Triage has promptly healed David and the new guy’s awesome ability to telekinetically move and interface with machinery impresses everybody – even though Cyclops and Magneto are clearly distracted. The mutant figureheads are increasingly combative regarding their powers crisis situation, but remain united in the conviction of coming mutant extinction at human hands.

Their differences on how to head off the encroaching holocaust are shelved once they learn of Dazzler’s attempt to take Fabio in for “questioning” which had resulted in a very public escalation in tension and a superpower firefight…

The Extinction team move to rescue Fabio from custody aboard the S.H.I.E.L.D. Helicarrier and depart with a minimum of fuss, utterly unaware that the Alison they verbally sparred with is in fact a deadly shape-shifting infiltrator with an agenda all her own…

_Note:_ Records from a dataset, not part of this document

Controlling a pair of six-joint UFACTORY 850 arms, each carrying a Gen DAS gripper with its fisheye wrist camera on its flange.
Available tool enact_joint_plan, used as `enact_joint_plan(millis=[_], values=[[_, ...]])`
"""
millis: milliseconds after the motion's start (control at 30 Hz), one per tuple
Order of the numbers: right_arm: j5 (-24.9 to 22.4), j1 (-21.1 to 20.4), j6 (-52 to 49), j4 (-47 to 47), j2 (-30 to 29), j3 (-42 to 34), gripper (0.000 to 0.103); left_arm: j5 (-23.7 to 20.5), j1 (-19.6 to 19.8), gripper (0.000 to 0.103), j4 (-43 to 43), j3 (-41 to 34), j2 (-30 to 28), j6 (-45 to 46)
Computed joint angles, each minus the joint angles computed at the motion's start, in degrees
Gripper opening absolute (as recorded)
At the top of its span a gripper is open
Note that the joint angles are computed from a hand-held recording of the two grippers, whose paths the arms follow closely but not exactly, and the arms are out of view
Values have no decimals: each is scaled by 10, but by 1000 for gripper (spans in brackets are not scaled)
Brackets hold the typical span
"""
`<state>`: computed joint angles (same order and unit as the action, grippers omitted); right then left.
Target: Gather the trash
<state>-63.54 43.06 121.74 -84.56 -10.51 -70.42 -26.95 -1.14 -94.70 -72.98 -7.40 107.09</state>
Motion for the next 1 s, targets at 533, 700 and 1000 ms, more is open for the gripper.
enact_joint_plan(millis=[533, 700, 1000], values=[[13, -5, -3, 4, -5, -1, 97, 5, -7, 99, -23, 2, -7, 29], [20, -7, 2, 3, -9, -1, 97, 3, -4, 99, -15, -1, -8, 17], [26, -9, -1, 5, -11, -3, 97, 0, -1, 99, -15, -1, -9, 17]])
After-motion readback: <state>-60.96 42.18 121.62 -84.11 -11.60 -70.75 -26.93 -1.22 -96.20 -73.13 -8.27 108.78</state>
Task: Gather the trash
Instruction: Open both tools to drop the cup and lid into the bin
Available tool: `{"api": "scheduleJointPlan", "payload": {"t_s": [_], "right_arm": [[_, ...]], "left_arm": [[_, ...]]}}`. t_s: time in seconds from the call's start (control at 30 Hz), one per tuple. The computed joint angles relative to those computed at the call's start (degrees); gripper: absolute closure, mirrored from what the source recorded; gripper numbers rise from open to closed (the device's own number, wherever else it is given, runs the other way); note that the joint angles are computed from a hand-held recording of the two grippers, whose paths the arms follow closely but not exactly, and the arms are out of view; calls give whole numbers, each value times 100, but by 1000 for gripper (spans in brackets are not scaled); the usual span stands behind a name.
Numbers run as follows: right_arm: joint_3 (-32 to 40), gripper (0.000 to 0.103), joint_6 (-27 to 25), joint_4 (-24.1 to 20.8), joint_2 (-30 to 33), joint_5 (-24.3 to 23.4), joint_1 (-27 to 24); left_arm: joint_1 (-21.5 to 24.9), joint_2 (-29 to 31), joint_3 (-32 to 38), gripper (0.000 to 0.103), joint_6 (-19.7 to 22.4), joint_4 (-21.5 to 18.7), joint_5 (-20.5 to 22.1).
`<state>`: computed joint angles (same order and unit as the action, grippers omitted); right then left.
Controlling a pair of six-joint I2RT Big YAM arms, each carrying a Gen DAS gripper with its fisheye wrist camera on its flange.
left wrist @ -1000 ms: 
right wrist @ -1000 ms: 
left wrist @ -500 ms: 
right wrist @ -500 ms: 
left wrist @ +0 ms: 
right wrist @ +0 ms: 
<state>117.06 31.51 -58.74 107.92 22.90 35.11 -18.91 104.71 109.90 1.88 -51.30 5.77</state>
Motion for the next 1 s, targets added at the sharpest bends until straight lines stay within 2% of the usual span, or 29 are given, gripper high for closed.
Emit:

Irving returns to illustrate issues #10-11 (with additional art by Kris Anka) as the kids’ training reveals a new aspect to Eva’s time-powers. Maria Hill in the interim has demanded Magneto capture and hand over Cyclops…

The team leader is currently preoccupied by a human protest march in Michigan, where college students have come together en masse in support of Mutant Rights.

Sadly, when he decides the team should join the campus event, it offers a perfect opportunity for a new super-Sentinel determined to kill mutants no matter how many innocent humans get in the way…

Dark, cynically astute and utterly compelling, this alternative X-outing mixes staggering action, paranoiac suspense and slowly-mounting tension with the signature themes of alienation and personal freedom to deliver a marvellously enjoyable continuation of the nihilistic end of the once directionless mutant franchise.

Even so, there’s still room for some effectively trenchant humour and this series offers a perfect jumping-on point for new and retired fans alike – as long as you also read the companion All-New X-Men volumes…

Broken includes a beautiful cover-and-variants gallery by Irving, Bachalo Ronnie Del Carmen, J. Scott Campbell & Neal Adams and the now standard 21st century add-on of AR icon sections (Marvel Augmented Reality App) giving access to story bonuses once you download the code – gratis – from marvel.com onto your smart-phone or Android-enabled tablet.